Mahesh Ramesh - Research

Publications

Playing with Fire: What Transfers When RL Trains a Language Agent?

Mahesh Ramesh^*, Kaousheik Jayakumar^*, Hemanth Ram, Pavan Thodima, Ramani Duraiswami, Dinesh Manocha, Aniket Rege, Emmanouil-Vasileios Vlatakis-Gkaragkounis (* equal contribution)

ICML 2026 Workshop · RLxF: Reinforcement Learning from World Feedback

Studies what transfers when models are trained with RL and which factors control that transfer. The paper shows that RL generalization depends on pre-training knowledge, but RL without strong prior knowledge is still useful: hard-task RL-trained models perform better than base models when enough information is provided in context, improve on domains where the model is already competent, and provide a better initialization for further staged RL training.

[ICML]
Sparks of Cooperative Reasoning: LLMs as Strategic Hanabi Agents

Mahesh Ramesh, Kaousheik Jayakumar, Aswinkumar Ramkumar, Pavan Thodima, Aniket Rege, Emmanouil-Vasileios Vlatakis-Gkaragkounis

ICML 2026

Introduced a multi-turn benchmark to evaluate state-tracking and cooperation in frontier models. RL-trained a 4B model on curated data, outperforming all non-reasoning baselines. Released 1500+ (~90K data points) game trajectories for SFT and move-level ratings for RLVR.

[arXiv] [code]
CuRe: Cultural Gaps in the Long Tail of Text-to-Image Models

Aniket Rege, Zinnia Nie, Mahesh Ramesh, Unmesh Raskar, Zhuoran Yu, Aditya Kusupati, Yong Jae Lee, Ramya Korlakai Vinayak

ICCV 2025 · CVPR DemoDiv Workshop (Oral)

Curated 300 artifacts across 6 cultural axes and 64 countries.

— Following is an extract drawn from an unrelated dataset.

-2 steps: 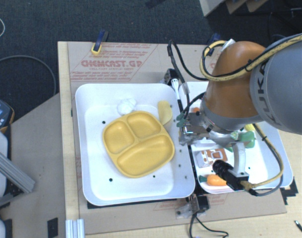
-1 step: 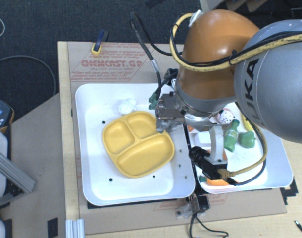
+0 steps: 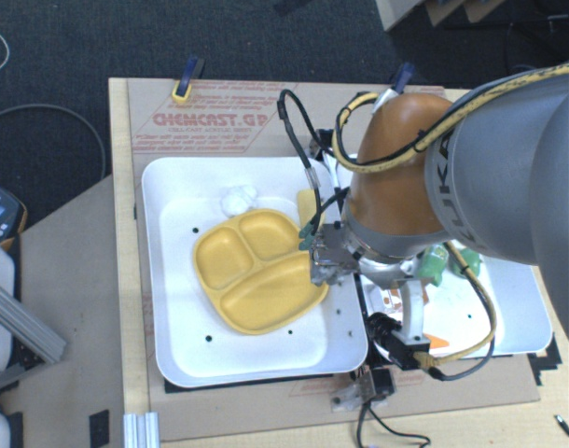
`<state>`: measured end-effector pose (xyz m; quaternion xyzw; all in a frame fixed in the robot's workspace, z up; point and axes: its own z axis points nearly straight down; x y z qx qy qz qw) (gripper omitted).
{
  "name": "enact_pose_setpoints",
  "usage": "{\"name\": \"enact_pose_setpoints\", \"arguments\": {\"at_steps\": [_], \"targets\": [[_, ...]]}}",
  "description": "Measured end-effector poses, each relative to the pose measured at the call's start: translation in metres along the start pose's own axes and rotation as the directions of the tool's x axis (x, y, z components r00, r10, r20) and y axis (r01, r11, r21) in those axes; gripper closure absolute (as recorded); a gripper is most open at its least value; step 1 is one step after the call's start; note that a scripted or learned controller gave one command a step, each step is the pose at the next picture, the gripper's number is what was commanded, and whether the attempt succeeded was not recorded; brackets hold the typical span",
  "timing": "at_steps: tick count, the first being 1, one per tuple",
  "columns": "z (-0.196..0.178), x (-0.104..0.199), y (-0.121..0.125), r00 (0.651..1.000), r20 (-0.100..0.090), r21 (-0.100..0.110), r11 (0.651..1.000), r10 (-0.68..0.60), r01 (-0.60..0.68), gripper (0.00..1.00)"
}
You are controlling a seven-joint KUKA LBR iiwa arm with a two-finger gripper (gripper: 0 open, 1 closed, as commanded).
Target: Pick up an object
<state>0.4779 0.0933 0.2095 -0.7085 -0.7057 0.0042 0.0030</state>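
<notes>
Dark carpet [image 3: 126,26] surrounds bench [image 3: 219,110]; hand [image 3: 324,267] near yellow tray [image 3: 256,269], grip unclear.

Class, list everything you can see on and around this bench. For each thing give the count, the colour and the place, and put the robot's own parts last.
Shallow white plastic bins: two, white, side by side on the bench.
Yellow three-compartment plastic tray: one, yellow, middle of the left bin.
Small white crumpled lump: one, white, left bin, just behind the tray.
Green object: one, green, right bin, partly hidden by the arm.
Orange object: one, orange, right bin, near its front.
Brown cardboard sheet: one, brown with red print, under the bins.
Arm: one, grey with orange band, over the bins' shared edge.
Gripper: one, dark, at the tray's right rim.
</notes>
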Motion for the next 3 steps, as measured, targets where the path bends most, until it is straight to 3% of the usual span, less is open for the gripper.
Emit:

Developed Marginal Information Attribution metrics achieving 2x Spearman correlation improvement over prior scorers. Conducted 2,700 artifact-level surveys with culturally-aligned annotators.

[arXiv] [project page]
MABViT: Modified Attention Block Enhances Vision Transformers

Mahesh Ramesh, Aswinkumar Ramkumar

Deployable AI Workshop, AAAI 2024 (Oral)

Integrated Gated Linear Units into the attention module for parallel MLP-attention computation. Achieved 0.6% accuracy gain over ViT-S/16, surpassed ViT-B/16 with half the parameters, and 17% faster training convergence.

[arXiv]

Thesis

Multivariate Time-Series Data Augmentation for Anomaly Detection

Mahesh Ramesh

B.Tech Thesis, IIT Madras · Dassault Aviation Collaboration · Presented at RBCDSAI 2023

Designed a deep neural network to augment scarce flight telemetry for improved anomaly-detection recall. Segmented mixed discrete/continuous sensor streams into state clusters. Implemented a VAE with attention mechanism and soft constraints, achieving a 15% reduction in discrimination score.